Fatima Catarro
How did you get into this career?
My first post as an occupational therapist (OT) working for the MoD was at the Defence Medical Rehabilitation Centre (Headley Court). Through my work at DMRC, my occupational medicine (OM) consultants and occupational health nurse (OHN) peers were able to see the added value that an OT could bring to the occupational health (OH) capability, and I was invited to expand the role of OT into OH. Following success in the initial implementation, we have been able to employ more OTs within our OH teams to support service personnel across the UK. ...
What qualifications are needed?
OTs are equipped with skills at an undergraduate level that allow us to seamlessly transition into OH. Our dual training helps us to support workers with both mental health and physical issues. Our professional foundation is underpinned by skills that allow OTs to translate functional gains attained in a rehabilitation setting into a dynamic work environment. We are equipped with skills to adapt tasks or work environments to maximise work engagement and minimise risk of physical or psychological re-injury. OT foundation training encompasses assessing and intervening within a biopsychosocial model – a model of practice that is well aligned to an MDT OH delivery. As the military might say, “It says it on the tin” meaning that our protected professional title already encompasses occupation.
What is a typical day for you?
Close collaborative working with medical centres (GPs), physical and psychological rehabilitation services to maximise recovery and ensure goals and expectation management is aligned for the service person. Working within an MDT team to ensure we utilise our skills and expertise for the benefit of the service person. Maintaining close relationships with the chain of command (line mangers) to ensure understanding of the employment demands and the uniqueness of the work role. Working closely with service personnel within their unique work environments to maximise employment where clinically indicated.
Best part of job?
The great thing about being an OT within an Army Occupational Health team is that every day is different. I can be on a firing range one day assessing soldiers’ ability to safely handle and fire their weapons within their employment policy despite their clinical condition, and the next day I can be assessing the job demands of the tank operator to inform the employer how to maximise his employment whilst considering current restrictions. I can be asked to deliver a functional capacity evaluation which can inform appropriate rehab goal setting, or to observe and measure function of a soldier, rather than a reliance on self-reported level of functions. Additionally, working with passionate peers, who see the value of IDT working makes for an amazing workplace.
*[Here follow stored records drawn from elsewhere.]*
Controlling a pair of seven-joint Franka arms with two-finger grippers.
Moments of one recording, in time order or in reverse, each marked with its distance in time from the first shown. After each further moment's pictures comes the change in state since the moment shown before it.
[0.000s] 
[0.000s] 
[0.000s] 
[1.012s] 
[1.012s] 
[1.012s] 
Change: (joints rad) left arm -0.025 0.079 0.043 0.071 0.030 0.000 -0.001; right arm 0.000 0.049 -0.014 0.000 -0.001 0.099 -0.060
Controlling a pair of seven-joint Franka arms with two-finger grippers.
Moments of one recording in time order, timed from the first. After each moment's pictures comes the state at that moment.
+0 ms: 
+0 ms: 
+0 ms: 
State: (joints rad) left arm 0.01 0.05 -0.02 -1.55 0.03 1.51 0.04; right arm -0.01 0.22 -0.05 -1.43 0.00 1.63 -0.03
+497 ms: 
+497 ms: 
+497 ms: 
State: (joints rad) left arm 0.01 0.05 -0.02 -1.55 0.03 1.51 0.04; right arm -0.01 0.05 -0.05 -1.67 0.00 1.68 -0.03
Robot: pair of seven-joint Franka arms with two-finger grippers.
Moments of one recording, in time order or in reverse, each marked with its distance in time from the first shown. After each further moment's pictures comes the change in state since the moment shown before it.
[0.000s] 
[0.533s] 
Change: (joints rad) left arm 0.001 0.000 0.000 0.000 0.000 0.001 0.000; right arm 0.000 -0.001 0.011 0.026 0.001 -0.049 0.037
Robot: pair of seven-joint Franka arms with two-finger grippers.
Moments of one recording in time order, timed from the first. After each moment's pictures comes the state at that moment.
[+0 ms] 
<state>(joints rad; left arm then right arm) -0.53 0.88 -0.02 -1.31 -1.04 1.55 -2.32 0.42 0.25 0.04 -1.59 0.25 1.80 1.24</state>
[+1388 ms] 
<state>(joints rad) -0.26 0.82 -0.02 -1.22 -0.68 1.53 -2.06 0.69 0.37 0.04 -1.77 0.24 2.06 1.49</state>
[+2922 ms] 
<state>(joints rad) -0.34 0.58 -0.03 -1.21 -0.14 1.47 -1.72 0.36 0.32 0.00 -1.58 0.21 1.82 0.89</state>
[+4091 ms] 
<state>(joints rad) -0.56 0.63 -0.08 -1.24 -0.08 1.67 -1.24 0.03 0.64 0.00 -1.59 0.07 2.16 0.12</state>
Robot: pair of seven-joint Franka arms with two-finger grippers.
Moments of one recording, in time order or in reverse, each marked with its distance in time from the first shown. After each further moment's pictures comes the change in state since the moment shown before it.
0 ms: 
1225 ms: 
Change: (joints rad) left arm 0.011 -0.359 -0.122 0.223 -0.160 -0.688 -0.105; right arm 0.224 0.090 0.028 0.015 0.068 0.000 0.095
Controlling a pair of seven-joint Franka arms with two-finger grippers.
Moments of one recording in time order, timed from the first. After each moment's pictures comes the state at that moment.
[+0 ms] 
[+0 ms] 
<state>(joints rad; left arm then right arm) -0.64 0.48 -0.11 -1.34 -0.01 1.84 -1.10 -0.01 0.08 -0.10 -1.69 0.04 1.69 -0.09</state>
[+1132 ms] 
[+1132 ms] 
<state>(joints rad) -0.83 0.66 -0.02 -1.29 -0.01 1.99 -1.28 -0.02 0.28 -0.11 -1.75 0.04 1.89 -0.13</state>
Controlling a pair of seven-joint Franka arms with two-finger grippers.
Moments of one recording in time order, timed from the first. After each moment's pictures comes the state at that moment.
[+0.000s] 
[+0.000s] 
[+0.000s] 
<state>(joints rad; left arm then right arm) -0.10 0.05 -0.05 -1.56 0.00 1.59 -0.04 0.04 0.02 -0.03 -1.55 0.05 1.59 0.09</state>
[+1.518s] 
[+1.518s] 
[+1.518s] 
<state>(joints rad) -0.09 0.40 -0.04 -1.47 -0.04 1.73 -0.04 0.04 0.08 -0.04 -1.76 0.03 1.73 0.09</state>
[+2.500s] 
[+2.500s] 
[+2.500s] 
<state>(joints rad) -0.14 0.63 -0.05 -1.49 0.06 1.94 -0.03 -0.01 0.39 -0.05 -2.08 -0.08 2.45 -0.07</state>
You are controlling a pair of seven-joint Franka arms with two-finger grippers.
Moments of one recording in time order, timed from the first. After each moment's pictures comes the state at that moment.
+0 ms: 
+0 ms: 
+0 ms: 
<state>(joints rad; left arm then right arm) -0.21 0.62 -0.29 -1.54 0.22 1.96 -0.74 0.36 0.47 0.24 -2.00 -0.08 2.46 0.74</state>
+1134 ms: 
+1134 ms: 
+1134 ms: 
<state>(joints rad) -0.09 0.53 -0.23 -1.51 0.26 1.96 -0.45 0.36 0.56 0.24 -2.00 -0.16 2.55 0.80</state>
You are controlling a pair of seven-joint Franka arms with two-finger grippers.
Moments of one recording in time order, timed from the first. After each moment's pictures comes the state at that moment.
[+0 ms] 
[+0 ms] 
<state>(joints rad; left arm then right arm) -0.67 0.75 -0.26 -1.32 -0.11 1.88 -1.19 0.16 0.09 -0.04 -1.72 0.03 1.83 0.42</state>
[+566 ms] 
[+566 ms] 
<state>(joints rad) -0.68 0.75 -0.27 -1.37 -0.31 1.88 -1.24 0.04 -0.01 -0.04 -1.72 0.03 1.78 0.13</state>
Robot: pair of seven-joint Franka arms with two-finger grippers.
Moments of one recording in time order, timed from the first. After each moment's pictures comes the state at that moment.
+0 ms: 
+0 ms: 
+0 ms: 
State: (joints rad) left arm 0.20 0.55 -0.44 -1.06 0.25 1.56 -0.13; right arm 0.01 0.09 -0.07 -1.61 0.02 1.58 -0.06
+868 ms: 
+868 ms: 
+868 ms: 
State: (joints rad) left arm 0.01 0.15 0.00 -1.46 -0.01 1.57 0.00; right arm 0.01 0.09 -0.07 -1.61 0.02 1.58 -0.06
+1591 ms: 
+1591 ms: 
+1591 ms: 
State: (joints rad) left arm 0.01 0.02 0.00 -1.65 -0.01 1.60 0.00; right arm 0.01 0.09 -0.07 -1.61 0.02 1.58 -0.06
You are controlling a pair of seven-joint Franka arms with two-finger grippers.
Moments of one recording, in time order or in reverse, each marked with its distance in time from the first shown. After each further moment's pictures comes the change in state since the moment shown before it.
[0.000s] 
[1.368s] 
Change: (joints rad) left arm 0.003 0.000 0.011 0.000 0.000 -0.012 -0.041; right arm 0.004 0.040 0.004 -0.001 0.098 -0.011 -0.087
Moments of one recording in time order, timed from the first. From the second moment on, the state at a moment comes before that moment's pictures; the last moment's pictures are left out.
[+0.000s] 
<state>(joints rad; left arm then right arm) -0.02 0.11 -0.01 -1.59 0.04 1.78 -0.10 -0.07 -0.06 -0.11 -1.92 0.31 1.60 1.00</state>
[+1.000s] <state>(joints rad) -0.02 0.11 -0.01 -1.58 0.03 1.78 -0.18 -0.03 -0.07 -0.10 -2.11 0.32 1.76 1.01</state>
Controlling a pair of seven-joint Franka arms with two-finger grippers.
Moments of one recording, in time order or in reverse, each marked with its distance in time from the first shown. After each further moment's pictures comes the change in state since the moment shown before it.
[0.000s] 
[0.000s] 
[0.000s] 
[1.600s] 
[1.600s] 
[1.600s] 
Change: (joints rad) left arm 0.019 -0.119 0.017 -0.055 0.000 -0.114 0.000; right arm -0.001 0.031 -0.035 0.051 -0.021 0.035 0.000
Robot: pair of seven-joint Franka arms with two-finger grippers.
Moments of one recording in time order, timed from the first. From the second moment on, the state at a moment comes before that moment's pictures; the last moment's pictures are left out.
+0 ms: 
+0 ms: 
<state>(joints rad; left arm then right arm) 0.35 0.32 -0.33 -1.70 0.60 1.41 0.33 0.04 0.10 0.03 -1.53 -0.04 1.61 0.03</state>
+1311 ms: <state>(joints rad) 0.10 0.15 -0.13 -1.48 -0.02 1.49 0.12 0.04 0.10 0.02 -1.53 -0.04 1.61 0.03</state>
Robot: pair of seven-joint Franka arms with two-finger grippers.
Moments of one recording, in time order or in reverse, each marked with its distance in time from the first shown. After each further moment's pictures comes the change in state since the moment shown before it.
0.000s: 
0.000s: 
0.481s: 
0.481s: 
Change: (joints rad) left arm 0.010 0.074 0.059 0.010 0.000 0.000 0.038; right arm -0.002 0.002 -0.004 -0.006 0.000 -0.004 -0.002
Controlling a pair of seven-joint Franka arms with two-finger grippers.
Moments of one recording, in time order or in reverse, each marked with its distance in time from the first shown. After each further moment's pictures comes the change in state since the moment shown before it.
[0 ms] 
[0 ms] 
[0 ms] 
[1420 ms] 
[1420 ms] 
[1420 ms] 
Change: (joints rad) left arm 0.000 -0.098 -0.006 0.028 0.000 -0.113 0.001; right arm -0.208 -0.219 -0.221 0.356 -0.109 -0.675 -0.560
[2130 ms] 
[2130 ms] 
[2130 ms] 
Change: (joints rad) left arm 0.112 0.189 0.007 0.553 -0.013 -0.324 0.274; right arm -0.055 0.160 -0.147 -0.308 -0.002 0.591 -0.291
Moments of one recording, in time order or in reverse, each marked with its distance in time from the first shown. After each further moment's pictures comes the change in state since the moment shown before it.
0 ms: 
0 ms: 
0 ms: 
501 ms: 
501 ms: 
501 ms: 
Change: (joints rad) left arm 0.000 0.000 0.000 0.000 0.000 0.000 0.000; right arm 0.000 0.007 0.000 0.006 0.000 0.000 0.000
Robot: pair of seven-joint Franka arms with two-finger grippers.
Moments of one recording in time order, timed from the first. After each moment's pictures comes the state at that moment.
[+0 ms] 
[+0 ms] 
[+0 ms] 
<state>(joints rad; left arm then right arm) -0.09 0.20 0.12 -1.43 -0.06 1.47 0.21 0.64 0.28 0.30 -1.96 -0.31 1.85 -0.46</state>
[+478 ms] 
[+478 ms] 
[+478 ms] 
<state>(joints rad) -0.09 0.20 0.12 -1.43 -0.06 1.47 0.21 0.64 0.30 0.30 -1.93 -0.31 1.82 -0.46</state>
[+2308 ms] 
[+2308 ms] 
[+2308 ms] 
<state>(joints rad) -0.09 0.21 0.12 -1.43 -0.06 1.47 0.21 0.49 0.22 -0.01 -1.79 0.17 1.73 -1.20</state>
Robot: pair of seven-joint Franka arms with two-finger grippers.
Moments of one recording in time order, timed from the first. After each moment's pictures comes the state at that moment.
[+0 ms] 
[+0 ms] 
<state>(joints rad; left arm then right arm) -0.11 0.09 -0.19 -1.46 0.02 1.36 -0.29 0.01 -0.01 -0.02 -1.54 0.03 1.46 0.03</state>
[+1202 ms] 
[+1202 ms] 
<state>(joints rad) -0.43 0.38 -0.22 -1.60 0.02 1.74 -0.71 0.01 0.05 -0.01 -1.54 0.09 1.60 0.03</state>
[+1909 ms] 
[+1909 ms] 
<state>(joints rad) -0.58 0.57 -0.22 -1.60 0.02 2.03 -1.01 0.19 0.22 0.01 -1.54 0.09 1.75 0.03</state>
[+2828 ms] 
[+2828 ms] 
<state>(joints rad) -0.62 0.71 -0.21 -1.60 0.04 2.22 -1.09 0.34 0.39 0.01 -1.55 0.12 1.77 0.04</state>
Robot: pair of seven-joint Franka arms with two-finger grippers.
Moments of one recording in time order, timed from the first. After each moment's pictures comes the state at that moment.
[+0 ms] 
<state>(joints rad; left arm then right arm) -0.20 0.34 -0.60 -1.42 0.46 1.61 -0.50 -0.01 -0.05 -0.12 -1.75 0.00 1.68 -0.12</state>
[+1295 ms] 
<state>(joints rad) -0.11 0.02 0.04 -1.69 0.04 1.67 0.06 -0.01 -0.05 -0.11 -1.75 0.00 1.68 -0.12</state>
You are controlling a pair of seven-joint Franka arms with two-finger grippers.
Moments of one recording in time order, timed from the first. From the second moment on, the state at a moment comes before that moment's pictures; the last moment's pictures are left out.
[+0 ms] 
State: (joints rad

Most challenging part of job?
Integrating a new set of skills into a traditionally nurse and doctor service has presented some difficulties. Language has often caused the greatest challenge. It became very apparent that although we use similar terminology, our products often vary considerably. For example, a workplace assessment to my OHN peers often refers solely to a DSE assessment however for OTs it means a holistic approach to the assessment of the workplace and job demands, ergonomic and human factors, the cultural and socio-environmental factors. Within Army OH, there has been a greater acknowledgement that OTs have specialist skills that can have a positive impact to the care of soldiers and enhances this overall delivery of OH services.
Why would you encourage OTs to choose a career in OH?
I would encourage OTs into this role as it is well aligned with our training, and our professional skills can greatly contribute to the health of the workforce. As an OT, if you have completed a home assessment, then you can complete a workplace assessment, if you understand activity and task analysis then you can undertake a job demand analysis, if you can grade rehabilitation goals then you can produce a return to work programme that looks at more than just graduated hours at work, if you have ever assessed someone’s function to make a cup of tea in the OT kitchen then you can assess a soldier’s function to safely fire his weapon.
Any final thoughts?
The uniqueness of the role has encouraged us to look at the utility of OT skills across the whole spectrum of OH delivery within the Army, from recruitment through to the use of job demand analysis to strategically inform redeployment of service personnel.
The cost benefit of employing an OT who is dual trained, who has a good understanding of activity analysis and skills in workplace/task adaptations, means that any OH provider has a skilled clinician ready to deliver without the need for further training. The one-stop shop that is an OT makes for good value for money for the OH provider but ultimately for the service person/employer. OTs are ‘ready-made’ OH clinicians.